Some penalty costs are intangible or hard to quantify, such as reputation damage. Overly simplistic assumptions can misrepresent the true trade-offs.
Thus, you might incorporate a more nuanced cost function that includes intangible or long-term impacts, which modifies the “optimal” Q found by classical newsvendor analysis.
How do you decide a distribution to model demand when you only have a small dataset?
A major challenge in real businesses is limited historical data or data that spans an atypical period (like recent disruptions). Modeling demand with insufficient data involves:
Parametric vs. Non-Parametric:
Parametric: Fit a known distribution (e.g., Poisson, normal) but risk mis-specification if the distribution doesn’t match the real demand shape.
Non-parametric (e.g., kernel density, bootstrapping): May better fit the observed data distribution but can be unstable if data is sparse or if demands outside your sample range can occur in real life.
Bayesian Approaches: You could impose a prior distribution on parameters (e.g., a Gamma prior for Poisson demand) and update them with your limited data, hopefully gaining a more robust estimate of the demand distribution.
Pitfalls:
Overfitting: Relying too heavily on a small sample might lead you to a very narrow demand forecast that ignores the possibility of extreme events.
Underfitting: Conversely, you might pick a broad distribution that doesn’t capture useful structure, leading to large uncertainty in your Q decision.

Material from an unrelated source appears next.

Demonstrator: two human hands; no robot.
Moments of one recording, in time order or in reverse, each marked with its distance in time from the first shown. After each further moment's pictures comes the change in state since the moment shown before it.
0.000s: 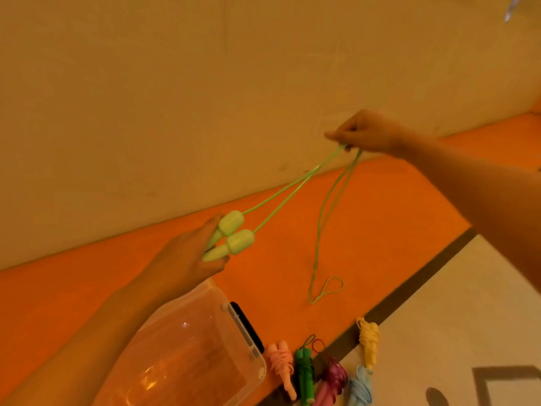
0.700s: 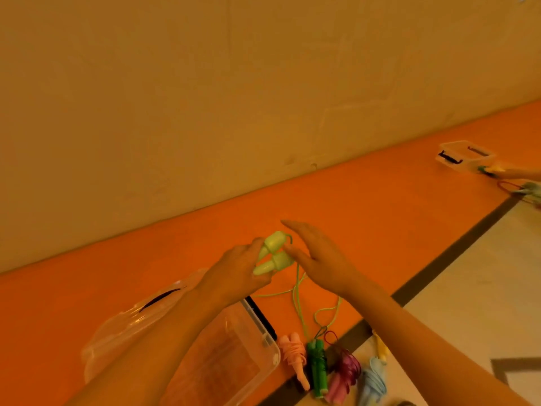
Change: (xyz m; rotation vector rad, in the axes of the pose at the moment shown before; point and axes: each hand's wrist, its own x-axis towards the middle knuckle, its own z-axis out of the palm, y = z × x) left_hand 0.015 0.004 0.082 0.142 -0.126 0.029; right_hand -0.138 -0.017 0.215 0.178 0.019 -0.199
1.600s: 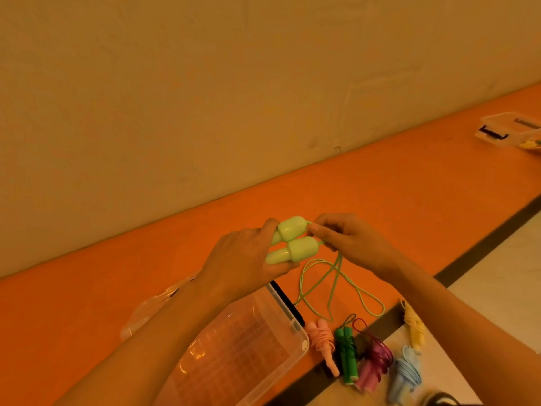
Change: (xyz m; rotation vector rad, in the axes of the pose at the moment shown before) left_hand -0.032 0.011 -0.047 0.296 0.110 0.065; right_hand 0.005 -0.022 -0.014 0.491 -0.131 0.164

Therefore, you must balance parsimony with realism. Often, domain knowledge or combining small historical samples with expert forecasts can mitigate data constraints.
How do continuous improvements or data re-collection efforts help refine Q in future periods?
Even in a single-period setting, you might experience multiple distinct single-period events over time (e.g., monthly product releases). Each event is “single period,” but over many such cycles you can refine:
Learning from Past Orders: After each cycle, record actual demand X, leftover Q - X (if any), and shortage X - Q (if that’s positive). This data helps you update your distribution or parameters.
Iterative Parameter Tuning: If you’re using a parametric approach, adjust parameters (mean, variance) after each cycle to capture shifts in consumer tastes, seasonal effects, or economic changes.
Pitfalls:
Changes in consumer behavior over time might invalidate older data.
Demand distributions can shift unpredictably (e.g., due to new competition), so you need continuous model recalibration.
Hence, although each single period stands on its own for the ordering decision, you gain valuable information from each repetition that can improve your future single-period outcomes.